Galt Global Review

QFS 360

      
April 22, 2003
new technology
Where’s my flying car?
Peter de Jager

A "poorly coupled" prediction  |   NIMAS... not in my air space  |   The suspension of disbelief

It doesn’t matter where we look, old copies of Time, Popular Mechanics, daily newspapers or even our favorite science fiction magazines. All their many visions of the future included one particular element: the personal flying car. Where is it? More importantly... Why isn’t it?

A "poorly coupled" prediction
Yes, we have air travel, even more than most people believe or can imagine. At any moment in time, there are more than 1,000,000 people in the air. That’s a small city in flight. Yet, it isn’t the flying car vision of the past. That vision was one of the personal flying car. An advance that would replace the all too familiar automobile. It was of the average citizen of the street, flying in ordered flowing streams to work and the picking up the groceries. That hasn’t happened. Sadly (?), it will never happen.

That’s a strong statement, audacious, even pretentious, yet I believe it to be true. The ‘flying car’ vision is an example of a “poorly coupled” prediction. There’s no path from today that we can travel, to arrive at this envisioned tomorrow. Between today and the tomorrow of our dreams, lie insurmountable obstacles, which are an integral part of who we are.

Most people would suggest the reason we don’t have flying cars has something to do with technology. They’re only half right. Technology only limits what is possible; human nature limits what we attempt

Drive the main highways of a major city at the height of rush hour. Note the irrational stop and go, the swerving, the rampant inattention to a life and death activity, the growing trend of road rage, the madness of hurtling steel leviathans, the honking of horns, and the unexpected rushes of adrenaline. Now imagine this maelstrom a thousand feet above your home... every hour - of every day.

NIMAS... not in my air space
“But!” the objections are shouted from the back row, “It doesn’t have to be that way! Technology has solutions! Guidance and control systems can solve all those problems. Anti-collision devices can make accidents impossible.” Etc. etc.

Let’s assume the technologists are right. Let’s pretend for the sake of argument that all of the above is true. Even with all this as a given, will we ever see flying cars replace the automobile? Not a chance - for several different reasons.

The first? No community would allow a flow stream over their backyard. NIMBY (not in my backyard) would quickly change to NIMAS... not in my air space. Second? A flow stream would have to be placed over a non-residential corridor... and it would have to be significantly wider than existing highways.

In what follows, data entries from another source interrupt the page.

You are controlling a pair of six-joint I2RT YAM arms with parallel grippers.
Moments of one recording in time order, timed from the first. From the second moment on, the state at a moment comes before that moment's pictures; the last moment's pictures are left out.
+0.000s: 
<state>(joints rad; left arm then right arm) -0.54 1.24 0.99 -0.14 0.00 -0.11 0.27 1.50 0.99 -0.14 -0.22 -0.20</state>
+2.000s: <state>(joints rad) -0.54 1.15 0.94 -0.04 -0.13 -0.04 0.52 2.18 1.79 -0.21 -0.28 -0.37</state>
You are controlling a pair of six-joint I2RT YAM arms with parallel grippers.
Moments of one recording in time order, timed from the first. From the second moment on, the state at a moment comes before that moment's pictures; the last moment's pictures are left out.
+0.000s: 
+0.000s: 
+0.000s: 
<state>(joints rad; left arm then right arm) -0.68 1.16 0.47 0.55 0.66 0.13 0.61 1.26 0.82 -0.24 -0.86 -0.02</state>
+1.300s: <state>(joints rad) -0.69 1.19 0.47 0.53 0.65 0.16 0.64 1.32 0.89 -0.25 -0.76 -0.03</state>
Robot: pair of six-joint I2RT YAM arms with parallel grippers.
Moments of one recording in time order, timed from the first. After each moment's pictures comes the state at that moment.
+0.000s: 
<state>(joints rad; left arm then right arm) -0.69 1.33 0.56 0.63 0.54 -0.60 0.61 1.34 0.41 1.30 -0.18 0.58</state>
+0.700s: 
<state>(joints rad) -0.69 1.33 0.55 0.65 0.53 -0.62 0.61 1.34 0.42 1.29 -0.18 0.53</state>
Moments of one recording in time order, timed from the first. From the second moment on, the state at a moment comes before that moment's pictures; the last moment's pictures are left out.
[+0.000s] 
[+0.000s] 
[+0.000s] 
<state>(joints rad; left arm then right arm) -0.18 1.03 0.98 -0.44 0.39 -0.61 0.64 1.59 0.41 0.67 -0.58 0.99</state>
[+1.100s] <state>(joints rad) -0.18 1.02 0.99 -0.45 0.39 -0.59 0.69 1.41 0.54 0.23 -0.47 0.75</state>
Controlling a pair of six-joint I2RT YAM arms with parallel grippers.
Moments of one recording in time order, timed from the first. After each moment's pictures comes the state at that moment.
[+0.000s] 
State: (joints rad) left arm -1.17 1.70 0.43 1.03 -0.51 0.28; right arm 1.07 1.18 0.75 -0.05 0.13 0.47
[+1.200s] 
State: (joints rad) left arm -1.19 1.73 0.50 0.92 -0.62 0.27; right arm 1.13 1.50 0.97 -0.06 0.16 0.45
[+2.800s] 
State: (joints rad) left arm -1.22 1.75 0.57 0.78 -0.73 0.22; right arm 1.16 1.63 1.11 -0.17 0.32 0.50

Flying cars a thousand feet up need a lot more space for emergency landings than do Ford pickup trucks. Simple real estate economics makes mass consumer use of personal flying cars impossible.

The suspension of disbelief
There’s another mundane, yet insurmountable reason. How would we take that huge step from being land bound to being airborne? Regardless of assurances that flying your own car would be as safe as driving, how do we get to the point where enough people believe this to be true, for us to allow a single, never mind tens of thousands, of flying cars to swoop and swerve like swallows downtown during normal business hours?

This is the “poor coupling” of the flying car prediction. Between the reality of today and our vision of tomorrow, there is a chasm we have to cross. One we can’t traverse with little steps. Those steps are not technological ones, but ones of belief, trust and even a minimal level of acceptance.

In science fiction, we’re allowed one, even two, suspensions of disbelief. In real life, the first one you come across when analyzing this prediction... destroys its validity.